The other part where I have made much more progress is in streaming results to SPARQL queries (against a SPARQL service) into a CSV file via command-line and with minimal overhead (also using Amara, pushtree, and coroutines). A recent set of changes to layercake-python modified the sparqler command-line to add an —endpoint option which takes a SPARQL service URL. Other changes were made to the remote SPARQL service store to support this.

Also added, was a new sparqlcsv script:

$ sparqlcsv --help
Usage: sparqlcsv [options] [SPARQLXMLFilePath]
Options:
 -h, --help            show this help message and exit
 -q QUOTECHAR, --quoteChar=QUOTECHAR
                       The quote character to use
 -c, --count           Just count the results, do not serialize to CSV
 -d DELIMITER, --delimiter=DELIMITER
                       The delimiter to use
 -o FILEPATH, --output=FILEPATH
                       The path where to write the resulting CSV file

This script takes a SPARQL XML file either from the file indicated as the first argument or from STDIN if none is specified and writes out a CSV file to STDOUT or to a file. The general architectural idea is to build a bash pipeline from the SPARQL service to a CSV file (and eventually into a relational database for more sophisticated analysis) or to STDOUT for subsequent processing along the pipeline.

So, now I can run a query against Virtuoso and stream the CSV results into a file (with minimal processing overhead):

$ sparqler --owl=..OWL file.. --ns=..prefix..=..URL.. \
           --endpoint=..SPARQL service URL.. \
"SELECT ... { ... }" | sparqlcsv | .. subsequent processong ..

Where the namespaces in the OWL/RDF file (provided by the —owl option) and those given explicitly via the —ns option are added as namespace prefix definitions at the top of the SPARQL query that is dispatched to the remote SPARQL service located via the URL provided to the —endpoint option. Alternatively, the -o option can be used to specify a filename where the CSV content is written to.

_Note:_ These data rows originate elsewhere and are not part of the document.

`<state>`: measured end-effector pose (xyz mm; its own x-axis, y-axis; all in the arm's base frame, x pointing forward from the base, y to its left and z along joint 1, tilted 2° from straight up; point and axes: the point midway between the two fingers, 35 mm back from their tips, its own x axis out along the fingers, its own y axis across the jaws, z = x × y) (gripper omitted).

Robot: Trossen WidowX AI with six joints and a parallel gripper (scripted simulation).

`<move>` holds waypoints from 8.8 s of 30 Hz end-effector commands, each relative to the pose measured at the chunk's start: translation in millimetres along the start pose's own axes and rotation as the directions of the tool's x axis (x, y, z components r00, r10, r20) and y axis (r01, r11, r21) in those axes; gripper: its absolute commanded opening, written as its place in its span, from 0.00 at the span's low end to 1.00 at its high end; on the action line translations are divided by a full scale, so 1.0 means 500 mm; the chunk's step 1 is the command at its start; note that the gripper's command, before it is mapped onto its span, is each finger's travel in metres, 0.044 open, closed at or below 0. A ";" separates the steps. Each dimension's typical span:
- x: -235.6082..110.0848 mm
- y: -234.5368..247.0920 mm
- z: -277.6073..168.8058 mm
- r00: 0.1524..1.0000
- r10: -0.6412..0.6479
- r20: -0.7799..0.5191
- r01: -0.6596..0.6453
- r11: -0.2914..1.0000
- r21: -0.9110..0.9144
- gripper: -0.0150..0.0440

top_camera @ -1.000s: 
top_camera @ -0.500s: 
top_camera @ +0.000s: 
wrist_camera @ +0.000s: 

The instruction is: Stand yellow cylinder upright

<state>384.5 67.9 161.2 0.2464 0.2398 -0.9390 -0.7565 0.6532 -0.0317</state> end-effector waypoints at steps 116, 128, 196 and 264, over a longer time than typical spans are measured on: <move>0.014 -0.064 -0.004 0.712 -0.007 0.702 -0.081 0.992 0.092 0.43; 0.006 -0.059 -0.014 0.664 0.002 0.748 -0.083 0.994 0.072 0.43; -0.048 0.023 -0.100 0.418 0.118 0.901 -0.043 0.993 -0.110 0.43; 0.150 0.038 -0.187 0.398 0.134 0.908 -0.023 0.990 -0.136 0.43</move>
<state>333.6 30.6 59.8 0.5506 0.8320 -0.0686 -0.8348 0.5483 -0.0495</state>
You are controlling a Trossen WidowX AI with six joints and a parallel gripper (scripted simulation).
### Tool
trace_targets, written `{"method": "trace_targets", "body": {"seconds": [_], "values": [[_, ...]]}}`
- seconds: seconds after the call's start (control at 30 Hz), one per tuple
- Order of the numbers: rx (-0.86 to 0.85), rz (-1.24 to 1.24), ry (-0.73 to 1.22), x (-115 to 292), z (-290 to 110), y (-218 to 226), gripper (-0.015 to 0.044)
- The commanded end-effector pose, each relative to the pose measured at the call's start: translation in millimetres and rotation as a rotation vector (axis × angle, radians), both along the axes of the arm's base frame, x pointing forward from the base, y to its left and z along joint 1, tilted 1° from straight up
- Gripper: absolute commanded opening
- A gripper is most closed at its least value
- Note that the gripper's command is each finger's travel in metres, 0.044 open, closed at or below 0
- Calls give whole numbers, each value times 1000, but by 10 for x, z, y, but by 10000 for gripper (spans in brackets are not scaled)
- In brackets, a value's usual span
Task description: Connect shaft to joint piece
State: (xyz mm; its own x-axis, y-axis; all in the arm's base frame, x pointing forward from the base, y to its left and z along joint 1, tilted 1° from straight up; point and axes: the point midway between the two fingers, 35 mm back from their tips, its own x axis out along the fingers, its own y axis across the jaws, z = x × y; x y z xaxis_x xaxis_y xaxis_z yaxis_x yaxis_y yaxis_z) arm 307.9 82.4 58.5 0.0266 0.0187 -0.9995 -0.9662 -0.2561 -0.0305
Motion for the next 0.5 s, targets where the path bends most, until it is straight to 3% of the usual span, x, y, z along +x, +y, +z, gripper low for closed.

The sparqlcsv script uses a pushtree coroutine to stream XML content into a CSV file in this way:

def produce_csv(doc,csvWriter,justCount):
   cnt=Counter()
   @coroutine
   def receive_nodes(cnt):
       while True:
           node = yield
           if justCount:
               cnt.counter+=1
           else:
               rt=[]
               badChars = False
               for binding in node.binding:
                   try:
                       rt.append(U(binding).encode('ascii'))
                   except UnicodeEncodeError:
                       rt.append(U(binding).encode('ascii', 'ignore'))
                       badChars = True
                       print >> sys.stderr, "Skipping character", U(binding)
               if badChars:
                   cnt.skipCounter += 1
               csvWriter.writerow(rt)
       return
   target = receive_nodes(cnt)
   pushtree(doc, u'result', target.send, entity_factory=entity_base)
   target.close()
   return cnt

Where doc is an XML document (as a string), csvWriter is an instance of the Writer Object, and the last parameter indicates whether or not only the size of the solution sequence is returned rather than the resulting CSV.